FIG. 1 is a block diagram of a data reproducing circuit according to a first embodiment.

FIG. 2 is an operation waveform diagram of the data reproduction circuit.

FIG. 3 is an explanatory diagram of judgment contents of a judgment unit of the data reproduction circuit.

FIG. 4 is a block diagram of a data reproduction circuit according to a second embodiment.

FIG. 5 is a block diagram of a conventional data reproducing circuit.

FIG. 6 is an operation waveform diagram at the time of receiving an input signal with a duty of 50% of a conventional data reproducing circuit.

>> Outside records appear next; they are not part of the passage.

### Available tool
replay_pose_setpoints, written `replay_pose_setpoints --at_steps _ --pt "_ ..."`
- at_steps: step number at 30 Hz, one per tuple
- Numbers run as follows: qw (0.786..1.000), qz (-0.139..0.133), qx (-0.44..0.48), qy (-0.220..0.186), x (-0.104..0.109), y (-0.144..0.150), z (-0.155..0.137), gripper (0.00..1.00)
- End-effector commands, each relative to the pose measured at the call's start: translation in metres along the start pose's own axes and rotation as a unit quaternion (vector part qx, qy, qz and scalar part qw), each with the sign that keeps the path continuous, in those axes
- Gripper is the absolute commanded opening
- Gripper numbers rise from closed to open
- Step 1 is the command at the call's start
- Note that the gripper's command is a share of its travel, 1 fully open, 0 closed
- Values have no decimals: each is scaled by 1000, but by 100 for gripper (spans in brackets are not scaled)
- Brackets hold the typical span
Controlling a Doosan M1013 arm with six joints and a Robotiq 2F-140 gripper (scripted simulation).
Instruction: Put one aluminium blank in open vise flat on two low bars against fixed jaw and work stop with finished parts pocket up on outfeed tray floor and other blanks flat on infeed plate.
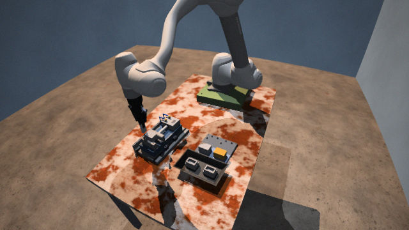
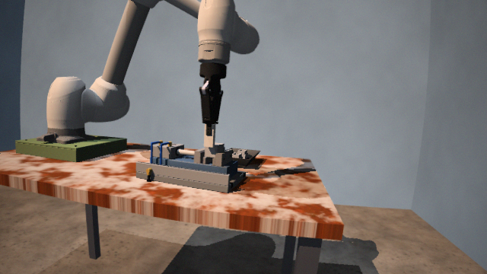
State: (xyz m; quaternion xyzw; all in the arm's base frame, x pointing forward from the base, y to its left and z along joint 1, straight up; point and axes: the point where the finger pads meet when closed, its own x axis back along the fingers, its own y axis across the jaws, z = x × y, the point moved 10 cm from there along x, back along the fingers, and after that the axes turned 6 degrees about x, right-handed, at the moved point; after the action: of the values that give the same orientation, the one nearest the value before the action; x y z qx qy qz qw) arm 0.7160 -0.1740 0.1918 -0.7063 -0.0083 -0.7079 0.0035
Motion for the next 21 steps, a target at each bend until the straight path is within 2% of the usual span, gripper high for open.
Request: replay_pose_setpoints --at_steps 1,21 --pt "1000 0 0 -3 -6 3 -2 0" --pt "1000 0 0 -3 -10 3 -2 0"
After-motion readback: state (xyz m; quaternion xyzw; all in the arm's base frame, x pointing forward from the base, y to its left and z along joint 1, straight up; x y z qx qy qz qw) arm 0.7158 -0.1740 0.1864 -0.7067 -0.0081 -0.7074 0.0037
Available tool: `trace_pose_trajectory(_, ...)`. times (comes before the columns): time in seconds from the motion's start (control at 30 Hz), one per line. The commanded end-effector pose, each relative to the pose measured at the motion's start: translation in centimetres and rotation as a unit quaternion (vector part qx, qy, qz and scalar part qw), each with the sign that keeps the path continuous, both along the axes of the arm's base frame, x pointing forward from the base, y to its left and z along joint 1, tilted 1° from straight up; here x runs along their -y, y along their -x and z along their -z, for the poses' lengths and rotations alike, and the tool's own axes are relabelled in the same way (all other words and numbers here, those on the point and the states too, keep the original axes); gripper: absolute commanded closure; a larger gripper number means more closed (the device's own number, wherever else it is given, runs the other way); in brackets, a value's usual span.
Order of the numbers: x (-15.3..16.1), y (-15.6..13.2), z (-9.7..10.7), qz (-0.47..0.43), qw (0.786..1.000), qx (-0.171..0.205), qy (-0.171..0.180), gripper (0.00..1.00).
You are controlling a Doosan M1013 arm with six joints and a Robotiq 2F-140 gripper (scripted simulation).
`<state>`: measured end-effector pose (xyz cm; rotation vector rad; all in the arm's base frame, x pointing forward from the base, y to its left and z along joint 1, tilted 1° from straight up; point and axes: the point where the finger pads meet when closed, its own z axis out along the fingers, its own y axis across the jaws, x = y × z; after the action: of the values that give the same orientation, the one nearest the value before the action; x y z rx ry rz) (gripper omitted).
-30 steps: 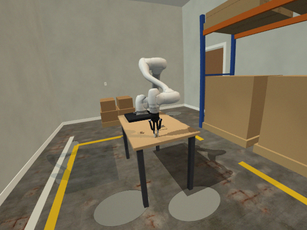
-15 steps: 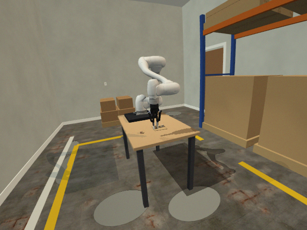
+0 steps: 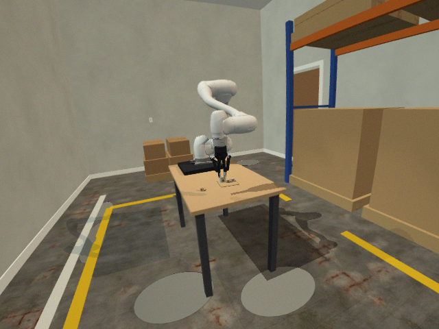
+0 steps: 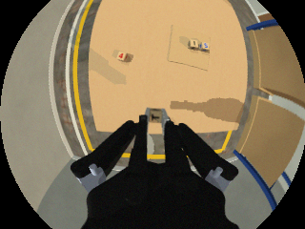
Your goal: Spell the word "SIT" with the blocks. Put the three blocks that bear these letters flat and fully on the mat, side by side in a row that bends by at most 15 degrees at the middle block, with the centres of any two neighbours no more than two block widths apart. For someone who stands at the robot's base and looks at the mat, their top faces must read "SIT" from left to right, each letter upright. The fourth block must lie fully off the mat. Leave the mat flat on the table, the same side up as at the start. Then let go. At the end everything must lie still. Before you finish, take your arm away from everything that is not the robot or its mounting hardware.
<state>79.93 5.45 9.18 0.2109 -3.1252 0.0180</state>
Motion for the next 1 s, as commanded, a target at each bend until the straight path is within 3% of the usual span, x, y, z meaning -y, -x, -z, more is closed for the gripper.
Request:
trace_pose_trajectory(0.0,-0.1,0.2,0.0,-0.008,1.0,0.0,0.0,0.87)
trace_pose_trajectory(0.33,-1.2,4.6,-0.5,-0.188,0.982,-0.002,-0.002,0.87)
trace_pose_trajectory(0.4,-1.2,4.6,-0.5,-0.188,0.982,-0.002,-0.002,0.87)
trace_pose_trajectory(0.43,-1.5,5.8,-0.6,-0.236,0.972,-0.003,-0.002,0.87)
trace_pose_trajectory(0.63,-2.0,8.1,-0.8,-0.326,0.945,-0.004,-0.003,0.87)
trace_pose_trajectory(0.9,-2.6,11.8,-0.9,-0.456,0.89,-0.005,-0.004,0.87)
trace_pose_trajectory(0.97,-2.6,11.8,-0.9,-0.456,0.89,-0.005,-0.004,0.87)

FIG. 7 is an operation waveform diagram of the conventional data reproduction circuit when a deteriorated input signal is received.

Claims (4)

[Claims] 1. A data reproducing circuit for reproducing a digital signal including a synchronizing signal for bit synchronization comprising at least two or more repetitions of 1,0, wherein a clock for generating a reproducing clock having the same bit period as the synchronizing signal is provided. Reproduction means; first sampling means for sampling an input signal at one rising or falling edge of the reproduction clock; and second sampling for sampling the input signal at the other rising or falling edge of the reproduction clock. When the first sampling means does not detect the repetition of 1, 2 or more bits of the input signal and the second sampling means detects the repetition, the first sampling means controls the clock recovery means. Determining means for inverting the reproduced clock by using the first sampler. Data recovery circuit, characterized in that the reproduction data output data of the ring means. 2. The data reproducing circuit according to claim 1, wherein said clock reproducing means is controlled by said judging means only during a period during which said synchronization signal is received, and thereafter retains the polarity of a reproduced clock. 3. A data reproducing circuit for reproducing a digital signal including a synchronizing signal for bit synchronization comprising at least two repetitions of 1,0, wherein a clock for generating a reproducing clock having the same bit period as the synchronizing signal is provided. Reproducing means; first sampling means for sampling an input signal at one rising or falling edge of the reproduced clock; and second sampling for sampling an input signal at the other rising or falling edge of the reproduced clock. Means for selecting, as reproduction data, an output signal of the sampling means of the first and second sampling means that detects repetition of 1 or 0 of 2 bits or more of the input signal as reproduction data. A data reproducing circuit. 4. The data reproducing circuit according to claim 3, wherein said selecting means operates only during the reception period of said synchronization signal, and thereafter keeps a selected state.